The Odd Couple
Neil Simon’s spectacularly famous New York comedy gets the Christmas call this year at the Ensemble. After playing two years on Broadway (starting 1965), there was the brilliant film starring Jack Lemmon and Walter Matthau, followed by 5 seasons of TV follow-ups (1970-75), further TV adaptations, plus 2 rewrites for the stage. It’s Simon’s most famous play, drenched with gags and one-liners, and the Ensemble - with 8 players on a nifty, packed setting (by Hugh O’Connor) of a 14th floor Upper West Side flat ‑ throws big resources into this production.
The ‘odd couple’ are relaxed, slobby Oscar (Steve Rodgers) and uptight, precise Felix (Brian Meegan), who come together in a moment of Felix’s dire need: he’s been thrown out of his house by his distraught wife (and who can blame her?). Of course the laughs should all stem from the unlikelihood of this paring, but the surprise of this production is how robust is the comedy from the others in the cast. The four card-playing mates who gather for their regular ultra-cheap games are great characters, and the two chirpy Londoners – the Pigeon Sisters, inveigled into tasting Felix’s home-cooked meal — are spectacular fun.

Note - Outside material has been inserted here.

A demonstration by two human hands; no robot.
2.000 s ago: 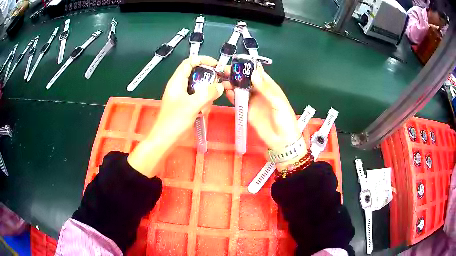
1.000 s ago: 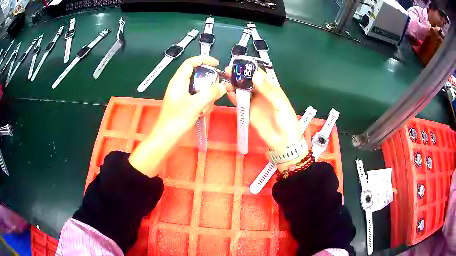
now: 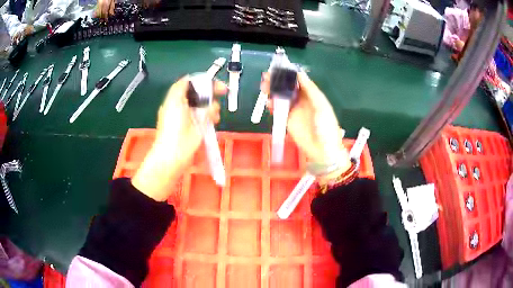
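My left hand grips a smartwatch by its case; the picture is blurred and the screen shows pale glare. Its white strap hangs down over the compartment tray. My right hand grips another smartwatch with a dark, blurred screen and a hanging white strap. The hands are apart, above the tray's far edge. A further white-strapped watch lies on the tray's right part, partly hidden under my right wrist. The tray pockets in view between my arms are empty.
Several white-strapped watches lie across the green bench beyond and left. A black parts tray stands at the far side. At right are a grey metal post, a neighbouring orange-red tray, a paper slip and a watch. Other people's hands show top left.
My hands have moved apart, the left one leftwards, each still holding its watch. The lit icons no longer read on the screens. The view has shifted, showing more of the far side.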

There’s Murray, the caring plain-clothes cop (James Lugton); Vinnie, who nervously wins all the card games (Nicholas Papademetriou); big sarcastic Speed (Laurence Coy); and Roy, blessed/cursed with exceptional smell (Robert Jago). Their scenes are cracking. And after the interval we meet the Pigeons, loud and full of fun. Gwendolyn (Katie Fitchett) and Cecily (Olivia Pigeot) bring a sharp, ready-for-anything boost to proceedings.
When the wheels of this famous setup get rolling it’s clear that Oscar and Felix will boom and bust their way to an inevitable conclusion. Rodgers is good as the grubby sportswriter turned unwilling host; Meegan ticks all the boxes of the prissy, self-doubting nag (‘I’m impossible to live with’). You await the outcome: but when it comes, there is a feeling of regret. What was news in the 60s and 70s and 80s needs some clarifications and work nowadays.
Mark Kilmurry’s direction is fine as he navigates his cast round the squashed-together furniture.